Elizabeth Frantz | Reuters

A key measure of inflation closely watched by U.S. policymakers showed that price increases slowed in July, the Bureau of Economic Analysis said Friday.

The personal consumption expenditures price index came in with a year-over-year rise of 6.3% in July, down from 6.8% in June. The index actually fell 0.1% month over month.

The core PCE index, which excludes volatile food and energy prices, showed a 4.6% rise year over year and a gain of 0.1% month over month in July, coming in softer than forecasts on both counts. Economists surveyed by Dow Jones were expecting 4.8% for the core year-over-year reading and 0.2% for the month-over-month change.

In June, the core readings showed a rise of 4.8% year over year and 0.6% month over month.

The PCE is the Federal Reserve’s preferred measure of inflation. Fed officials are speaking in Jackson Hole, Wyoming, this week, as investors look for clues about the next steps the central bank’s rate-hiking cycle.

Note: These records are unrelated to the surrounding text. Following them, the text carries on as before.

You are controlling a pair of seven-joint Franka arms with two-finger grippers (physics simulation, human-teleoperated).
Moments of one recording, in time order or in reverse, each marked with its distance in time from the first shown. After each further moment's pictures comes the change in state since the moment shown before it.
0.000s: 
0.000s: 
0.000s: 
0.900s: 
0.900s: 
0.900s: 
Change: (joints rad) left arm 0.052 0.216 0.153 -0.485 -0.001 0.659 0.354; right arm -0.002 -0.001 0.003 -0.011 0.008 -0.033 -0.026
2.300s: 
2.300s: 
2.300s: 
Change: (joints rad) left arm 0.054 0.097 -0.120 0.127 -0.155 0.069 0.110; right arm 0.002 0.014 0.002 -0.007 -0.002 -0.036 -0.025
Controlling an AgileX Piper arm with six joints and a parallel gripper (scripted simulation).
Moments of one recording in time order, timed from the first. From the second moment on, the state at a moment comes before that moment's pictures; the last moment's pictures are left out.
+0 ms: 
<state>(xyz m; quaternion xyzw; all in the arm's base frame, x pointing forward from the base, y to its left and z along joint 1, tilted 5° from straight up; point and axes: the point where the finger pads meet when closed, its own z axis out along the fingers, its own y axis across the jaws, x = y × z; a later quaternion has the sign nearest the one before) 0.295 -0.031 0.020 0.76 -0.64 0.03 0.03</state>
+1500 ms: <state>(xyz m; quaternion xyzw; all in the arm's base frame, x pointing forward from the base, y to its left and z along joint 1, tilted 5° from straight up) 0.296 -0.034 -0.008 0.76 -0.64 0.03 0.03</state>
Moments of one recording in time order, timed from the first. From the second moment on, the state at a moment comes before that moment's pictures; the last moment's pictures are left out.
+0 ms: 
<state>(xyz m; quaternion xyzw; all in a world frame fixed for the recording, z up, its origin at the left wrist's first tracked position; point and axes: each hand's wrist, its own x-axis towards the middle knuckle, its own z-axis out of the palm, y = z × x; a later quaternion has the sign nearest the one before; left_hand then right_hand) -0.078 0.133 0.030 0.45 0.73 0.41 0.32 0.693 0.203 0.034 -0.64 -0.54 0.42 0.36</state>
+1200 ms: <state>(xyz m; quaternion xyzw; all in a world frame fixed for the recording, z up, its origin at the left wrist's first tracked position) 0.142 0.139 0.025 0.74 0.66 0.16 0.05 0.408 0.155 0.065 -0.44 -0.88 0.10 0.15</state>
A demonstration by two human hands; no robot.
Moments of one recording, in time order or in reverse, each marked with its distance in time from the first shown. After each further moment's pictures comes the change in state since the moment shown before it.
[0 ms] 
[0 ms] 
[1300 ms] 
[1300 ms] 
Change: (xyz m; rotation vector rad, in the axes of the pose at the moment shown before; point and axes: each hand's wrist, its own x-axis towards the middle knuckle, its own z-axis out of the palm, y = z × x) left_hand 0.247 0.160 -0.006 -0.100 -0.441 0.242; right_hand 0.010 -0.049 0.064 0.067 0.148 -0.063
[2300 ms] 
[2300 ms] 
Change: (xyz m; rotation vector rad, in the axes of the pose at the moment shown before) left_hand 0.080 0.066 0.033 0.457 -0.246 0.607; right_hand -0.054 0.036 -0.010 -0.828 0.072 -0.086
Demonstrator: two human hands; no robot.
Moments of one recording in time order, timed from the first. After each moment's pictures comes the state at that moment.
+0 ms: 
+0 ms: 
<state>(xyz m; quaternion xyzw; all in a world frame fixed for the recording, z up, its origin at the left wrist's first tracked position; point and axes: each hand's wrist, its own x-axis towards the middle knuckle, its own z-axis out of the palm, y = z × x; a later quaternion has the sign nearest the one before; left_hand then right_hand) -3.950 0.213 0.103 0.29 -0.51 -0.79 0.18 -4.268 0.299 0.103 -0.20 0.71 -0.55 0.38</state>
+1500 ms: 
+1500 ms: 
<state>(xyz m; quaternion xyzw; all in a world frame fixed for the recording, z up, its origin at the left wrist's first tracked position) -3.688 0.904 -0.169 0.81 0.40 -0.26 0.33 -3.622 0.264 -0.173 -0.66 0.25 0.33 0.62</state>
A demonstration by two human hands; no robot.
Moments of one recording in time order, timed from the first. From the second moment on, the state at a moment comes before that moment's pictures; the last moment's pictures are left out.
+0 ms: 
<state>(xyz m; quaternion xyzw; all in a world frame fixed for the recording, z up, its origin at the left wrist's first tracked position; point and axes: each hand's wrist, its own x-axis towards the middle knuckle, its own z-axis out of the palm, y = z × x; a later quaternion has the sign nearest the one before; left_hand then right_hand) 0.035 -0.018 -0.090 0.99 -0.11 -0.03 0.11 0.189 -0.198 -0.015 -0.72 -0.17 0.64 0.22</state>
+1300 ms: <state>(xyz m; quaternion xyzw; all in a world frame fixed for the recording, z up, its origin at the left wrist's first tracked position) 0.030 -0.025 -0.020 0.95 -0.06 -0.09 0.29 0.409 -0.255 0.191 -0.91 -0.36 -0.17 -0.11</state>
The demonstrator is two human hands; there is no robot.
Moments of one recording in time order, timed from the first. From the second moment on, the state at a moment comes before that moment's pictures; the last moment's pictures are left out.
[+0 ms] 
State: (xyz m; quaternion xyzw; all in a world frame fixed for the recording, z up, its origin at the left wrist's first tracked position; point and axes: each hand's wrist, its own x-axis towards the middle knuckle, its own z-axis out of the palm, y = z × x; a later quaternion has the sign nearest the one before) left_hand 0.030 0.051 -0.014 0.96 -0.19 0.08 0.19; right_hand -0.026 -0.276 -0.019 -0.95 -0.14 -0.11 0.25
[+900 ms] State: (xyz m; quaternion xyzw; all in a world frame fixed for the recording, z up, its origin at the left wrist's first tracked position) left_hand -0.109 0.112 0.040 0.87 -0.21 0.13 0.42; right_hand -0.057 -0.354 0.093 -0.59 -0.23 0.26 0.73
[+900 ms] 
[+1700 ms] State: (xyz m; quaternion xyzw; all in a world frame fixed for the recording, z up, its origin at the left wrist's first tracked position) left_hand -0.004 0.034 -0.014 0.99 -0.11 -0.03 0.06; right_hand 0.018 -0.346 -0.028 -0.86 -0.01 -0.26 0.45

Fed Chair Jerome Powell is scheduled to speak later Friday.

Atlanta Fed President Raphael Bostic told CNBC’s Steve Liesman that Friday’s report would make him lean slightly toward a half-point rate hike in September, a slowdown from the three-quarters of a point rise the Fed has done in its previous two meetings. However, Bostic did stress that there is more economic data in the weeks ahead that could change his mind.

The PCE reading comes about two weeks after the July consumer price index report, which showed a slower-than-expected rise in prices year over year and 0% inflation on a monthly basis. That report led some Wall Street strategists to say that inflation had likely peaked.

Elsewhere in the report, personal income growth for July came in at 0.2% and consumer spending rose 0.1%. Economists surveyed by Dow Jones were expecting increases of 0.6% and 0.5%, respectively.